**Problem details**
All of the listing must be given again exactly, except that the images are dropped.
[[ Records provided, beginning ]]
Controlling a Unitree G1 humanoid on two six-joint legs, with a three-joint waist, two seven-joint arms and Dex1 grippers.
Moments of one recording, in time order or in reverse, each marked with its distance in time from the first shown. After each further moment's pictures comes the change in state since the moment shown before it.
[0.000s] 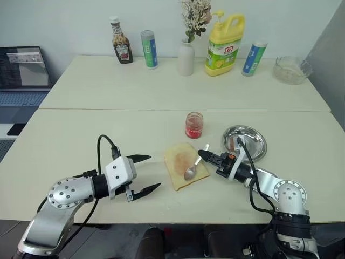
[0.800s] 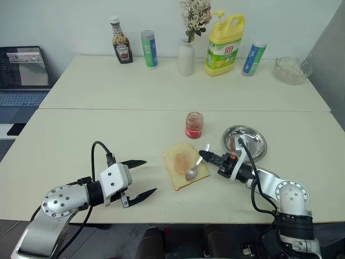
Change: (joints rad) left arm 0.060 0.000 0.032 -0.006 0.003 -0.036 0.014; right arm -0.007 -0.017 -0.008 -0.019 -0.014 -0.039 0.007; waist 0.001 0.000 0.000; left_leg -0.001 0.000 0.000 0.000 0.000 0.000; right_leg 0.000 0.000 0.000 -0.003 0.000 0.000
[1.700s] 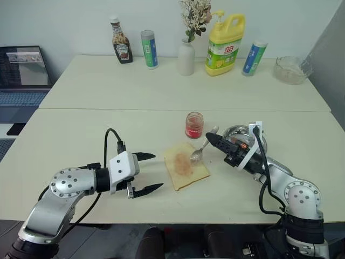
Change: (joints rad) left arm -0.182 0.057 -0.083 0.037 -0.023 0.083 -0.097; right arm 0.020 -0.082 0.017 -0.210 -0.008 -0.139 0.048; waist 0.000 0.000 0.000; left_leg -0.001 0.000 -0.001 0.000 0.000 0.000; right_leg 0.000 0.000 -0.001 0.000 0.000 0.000
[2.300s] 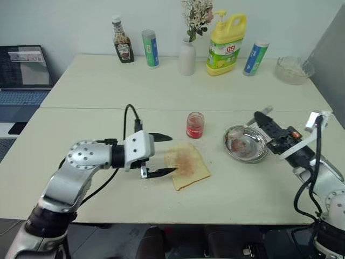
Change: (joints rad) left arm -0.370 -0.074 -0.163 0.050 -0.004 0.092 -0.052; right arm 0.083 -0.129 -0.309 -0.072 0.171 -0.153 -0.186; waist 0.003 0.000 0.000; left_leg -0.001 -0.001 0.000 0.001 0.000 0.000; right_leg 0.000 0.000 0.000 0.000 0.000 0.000
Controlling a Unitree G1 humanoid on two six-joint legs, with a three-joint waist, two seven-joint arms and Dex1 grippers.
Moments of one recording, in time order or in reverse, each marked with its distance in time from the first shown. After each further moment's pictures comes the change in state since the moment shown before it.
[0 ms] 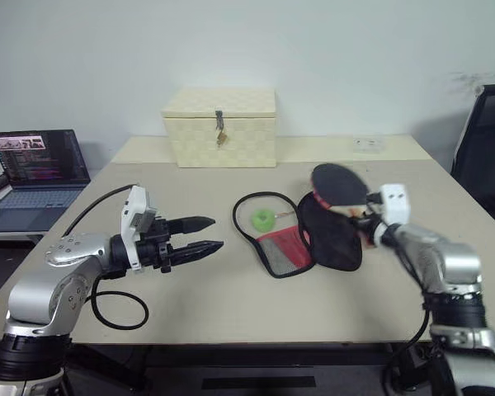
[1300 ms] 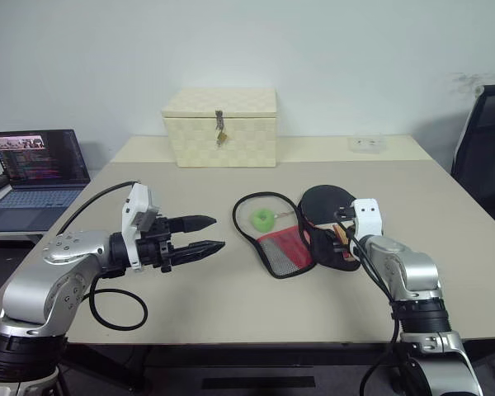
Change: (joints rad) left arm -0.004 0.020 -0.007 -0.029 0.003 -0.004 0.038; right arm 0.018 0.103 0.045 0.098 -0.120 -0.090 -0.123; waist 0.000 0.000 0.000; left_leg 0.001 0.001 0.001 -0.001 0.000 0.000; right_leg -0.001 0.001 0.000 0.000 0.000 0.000
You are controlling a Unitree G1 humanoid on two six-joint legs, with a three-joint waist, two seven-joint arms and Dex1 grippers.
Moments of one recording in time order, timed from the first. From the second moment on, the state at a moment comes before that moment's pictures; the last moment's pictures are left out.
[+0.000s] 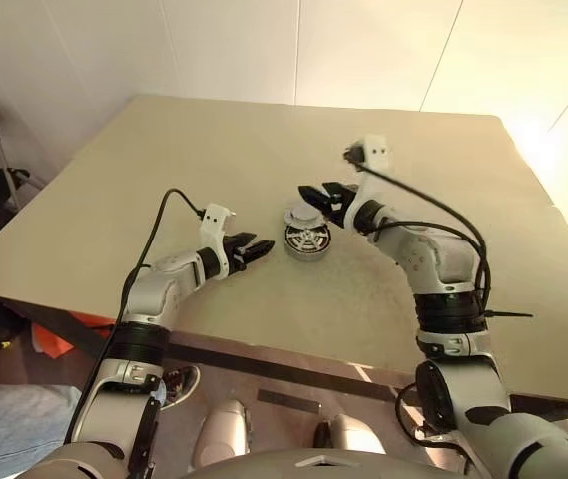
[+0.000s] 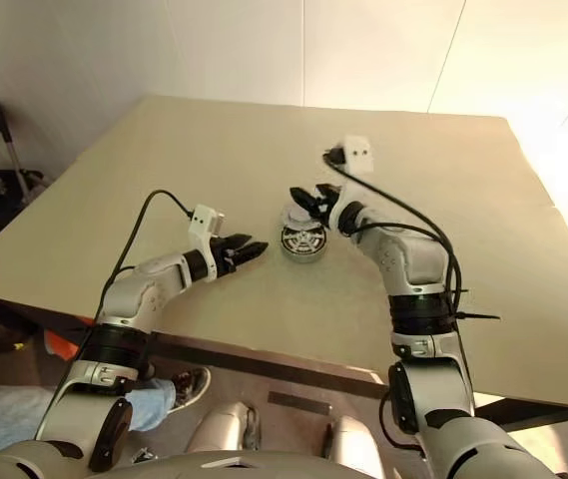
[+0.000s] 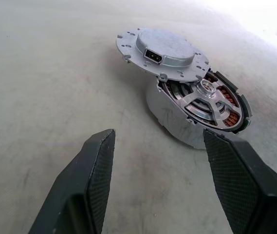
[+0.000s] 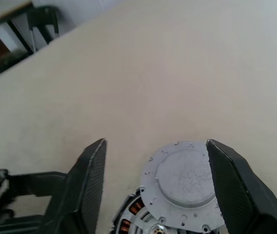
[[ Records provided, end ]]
**Solution**
Controlling a Unitree G1 humanoid on two six-joint legs, with a three-joint waist, two seven-joint arms and Dex1 grippers.
Moments of one recording, in time order or in reverse, each marked with its distance in time from the first shown. After each further moment's pictures comes the change in state since the moment shown before it.
[0.000s] 
[0.800s] 
Change: (joints rad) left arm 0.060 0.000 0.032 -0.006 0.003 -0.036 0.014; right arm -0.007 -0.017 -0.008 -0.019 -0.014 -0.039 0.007; waist 0.001 0.000 0.000; left_leg -0.001 0.000 0.000 0.000 0.000 0.000; right_leg 0.000 0.000 0.000 -0.003 0.000 0.000
[1.700s] 
Change: (joints rad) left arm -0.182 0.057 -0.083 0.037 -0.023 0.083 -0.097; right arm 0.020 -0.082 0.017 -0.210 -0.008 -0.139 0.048; waist 0.000 0.000 0.000; left_leg -0.001 0.000 -0.001 0.000 0.000 0.000; right_leg 0.000 0.000 -0.001 0.000 0.000 0.000
[2.300s] 
Change: (joints rad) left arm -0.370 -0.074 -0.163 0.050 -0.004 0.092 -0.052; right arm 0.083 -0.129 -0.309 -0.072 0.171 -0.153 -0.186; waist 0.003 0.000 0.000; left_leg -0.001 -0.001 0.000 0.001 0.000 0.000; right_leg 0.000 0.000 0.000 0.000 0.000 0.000
Controlling a Unitree G1 humanoid on two six-joint legs, with a three-joint waist, two seven-joint arms and Dex1 grippers.
Moments of one recording, in time order or in reverse, each marked with its distance in time from the first shown. After each further moment's pictures comes the change in state since the moment shown before it.
[0 ms] 
[1300 ms] 
Change: (joints rad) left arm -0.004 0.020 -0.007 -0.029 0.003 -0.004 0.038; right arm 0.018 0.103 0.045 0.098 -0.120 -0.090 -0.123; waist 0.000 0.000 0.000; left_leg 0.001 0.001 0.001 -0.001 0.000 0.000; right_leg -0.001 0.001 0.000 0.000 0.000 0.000
You are controlling a Unitree G1 humanoid on two six-joint legs, with a three-joint waist, two seven-joint arms and Dex1 grippers.
Moments of one recording in time order, timed from the first. From the second moment on, the state at a moment comes before that moment's pictures; the last moment's pictures are left out.
[+0.000s] 
[+0.000s] 
[+0.000s] 
[+0.000s] 

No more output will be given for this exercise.